A separate fixed codebook (FC1, FC2) for each channel;
A shared fixed codebook (FCS) containing a codebook vector common to all channels;
Multiple channels with multi-part fixed codebook, including means (40) for analyzing inter-channel correlation to dynamically change the allocation of bits between the individual codebook and the shared fixed codebook A terminal including a linear predictive analysis synthesis speech encoder / decoder.

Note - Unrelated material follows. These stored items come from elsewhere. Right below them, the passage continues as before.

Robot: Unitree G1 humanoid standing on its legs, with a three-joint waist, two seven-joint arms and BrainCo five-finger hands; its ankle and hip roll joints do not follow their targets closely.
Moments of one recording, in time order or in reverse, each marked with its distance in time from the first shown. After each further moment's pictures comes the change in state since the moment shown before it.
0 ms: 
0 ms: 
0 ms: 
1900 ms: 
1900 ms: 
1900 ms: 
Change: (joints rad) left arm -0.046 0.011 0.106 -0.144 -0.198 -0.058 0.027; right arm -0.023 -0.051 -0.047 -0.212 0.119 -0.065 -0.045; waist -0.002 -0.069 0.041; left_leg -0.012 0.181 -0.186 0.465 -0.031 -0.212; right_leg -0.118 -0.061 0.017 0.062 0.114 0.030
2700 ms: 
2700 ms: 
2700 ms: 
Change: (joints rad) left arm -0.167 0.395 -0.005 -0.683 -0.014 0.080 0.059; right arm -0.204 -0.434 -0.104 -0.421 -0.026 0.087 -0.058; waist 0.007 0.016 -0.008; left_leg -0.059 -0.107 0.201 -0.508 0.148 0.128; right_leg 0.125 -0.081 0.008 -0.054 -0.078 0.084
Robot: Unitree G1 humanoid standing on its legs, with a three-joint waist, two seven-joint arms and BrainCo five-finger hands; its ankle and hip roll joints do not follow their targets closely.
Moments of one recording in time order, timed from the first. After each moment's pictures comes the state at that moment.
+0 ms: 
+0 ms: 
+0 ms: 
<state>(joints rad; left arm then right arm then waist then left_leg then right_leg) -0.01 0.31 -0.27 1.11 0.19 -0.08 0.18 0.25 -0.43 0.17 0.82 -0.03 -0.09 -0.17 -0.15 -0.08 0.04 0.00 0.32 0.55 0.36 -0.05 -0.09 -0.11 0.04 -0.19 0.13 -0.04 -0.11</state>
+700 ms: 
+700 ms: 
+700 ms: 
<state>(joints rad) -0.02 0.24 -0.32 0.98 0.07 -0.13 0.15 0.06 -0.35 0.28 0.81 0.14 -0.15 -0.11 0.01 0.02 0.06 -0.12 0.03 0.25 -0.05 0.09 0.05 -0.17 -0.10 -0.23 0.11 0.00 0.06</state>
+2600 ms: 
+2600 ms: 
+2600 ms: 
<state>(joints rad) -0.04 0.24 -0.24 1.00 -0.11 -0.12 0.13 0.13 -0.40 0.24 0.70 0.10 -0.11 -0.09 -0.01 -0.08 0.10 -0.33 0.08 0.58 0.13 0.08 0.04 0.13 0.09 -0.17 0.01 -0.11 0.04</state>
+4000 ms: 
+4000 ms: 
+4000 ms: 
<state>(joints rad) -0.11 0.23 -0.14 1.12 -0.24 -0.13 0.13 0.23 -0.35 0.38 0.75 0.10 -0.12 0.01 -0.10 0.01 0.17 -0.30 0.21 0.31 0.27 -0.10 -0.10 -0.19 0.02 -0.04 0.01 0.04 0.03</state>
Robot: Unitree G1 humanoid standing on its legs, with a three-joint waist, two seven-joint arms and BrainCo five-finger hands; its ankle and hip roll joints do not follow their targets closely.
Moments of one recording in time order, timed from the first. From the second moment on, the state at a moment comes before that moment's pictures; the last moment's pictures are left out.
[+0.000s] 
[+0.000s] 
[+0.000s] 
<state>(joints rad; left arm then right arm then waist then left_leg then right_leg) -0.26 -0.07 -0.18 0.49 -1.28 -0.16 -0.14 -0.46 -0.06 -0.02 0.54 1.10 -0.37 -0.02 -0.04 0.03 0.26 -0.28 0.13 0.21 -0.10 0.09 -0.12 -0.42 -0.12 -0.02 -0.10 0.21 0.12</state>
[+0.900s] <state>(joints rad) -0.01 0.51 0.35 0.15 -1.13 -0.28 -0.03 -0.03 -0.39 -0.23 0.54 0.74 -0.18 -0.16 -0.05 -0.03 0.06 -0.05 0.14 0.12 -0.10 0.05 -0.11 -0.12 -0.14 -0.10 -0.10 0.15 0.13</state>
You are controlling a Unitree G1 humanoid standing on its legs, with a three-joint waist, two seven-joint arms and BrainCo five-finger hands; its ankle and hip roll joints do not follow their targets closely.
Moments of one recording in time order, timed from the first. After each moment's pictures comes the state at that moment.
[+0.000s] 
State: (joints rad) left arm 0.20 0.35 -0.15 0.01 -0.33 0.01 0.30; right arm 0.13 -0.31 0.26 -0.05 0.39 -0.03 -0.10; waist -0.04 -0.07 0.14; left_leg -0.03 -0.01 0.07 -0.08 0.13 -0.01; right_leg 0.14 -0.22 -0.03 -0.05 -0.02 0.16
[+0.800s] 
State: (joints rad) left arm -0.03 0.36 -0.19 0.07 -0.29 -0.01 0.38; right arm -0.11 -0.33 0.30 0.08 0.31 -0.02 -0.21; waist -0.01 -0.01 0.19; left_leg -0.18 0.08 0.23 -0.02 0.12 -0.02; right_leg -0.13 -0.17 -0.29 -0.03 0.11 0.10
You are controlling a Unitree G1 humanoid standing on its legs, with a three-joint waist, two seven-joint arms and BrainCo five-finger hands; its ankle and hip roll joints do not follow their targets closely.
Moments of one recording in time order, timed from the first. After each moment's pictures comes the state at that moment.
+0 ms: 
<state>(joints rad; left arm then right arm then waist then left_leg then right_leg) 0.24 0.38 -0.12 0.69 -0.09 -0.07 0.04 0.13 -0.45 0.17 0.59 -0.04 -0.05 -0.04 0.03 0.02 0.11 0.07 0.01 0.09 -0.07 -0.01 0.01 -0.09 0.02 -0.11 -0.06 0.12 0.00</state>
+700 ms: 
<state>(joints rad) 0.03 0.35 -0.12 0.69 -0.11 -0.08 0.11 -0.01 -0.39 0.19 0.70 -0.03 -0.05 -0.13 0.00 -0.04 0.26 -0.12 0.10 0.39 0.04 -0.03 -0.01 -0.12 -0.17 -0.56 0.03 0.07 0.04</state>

Terminal according to claim 9, characterized in that the shared fixed codebook is connected to a separate delay element (D1, D2) for each channel.

Terminal according to claim 10, characterized in that the individual delay elements (D1, D2) are high resolution elements.

_12. Terminal according to claim 10 or 11, characterized in that each delay element (D1, D2) is connected to a corresponding gain element ( _gFS1 , _gFS2 ).

Wherein the multi-part adaptive codebook having an individual adaptive codebook (AC1, AC2) and an individual pitch lag _{_(P 11,} P ₂₂₎ for each channel, the terminal according to claim 9.

The terminal according to claim 13, characterized by means for determining whether or not a common pitch delay can be shared by all channels.

Wherein the channel pitch delay _{(P 12,} P ₂₁₎ between each channel and the remaining channels, the terminal according to claim 13.

The terminal according to claim 9, wherein the terminal is a wireless terminal.

Analyzing inter-channel correlation;
According to the current inter-channel correlation, coding bit allocation between a fixed codebook dedicated to individual channels and a shared fixed codebook including a codebook vector common to all channels is dynamically changed. Multi-channel linear predictive analysis combined signal encoding method.

Determining the desired total bit rate;
Analyzing inter-channel correlation;
Depending on the current inter-channel correlation and the desired total bit rate, the coding bit allocation between a fixed codebook dedicated to individual channels and a shared fixed codebook containing codebook vectors common to all channels is dynamically A multi-channel linear prediction analysis synthetic signal encoding method, characterized by: changing.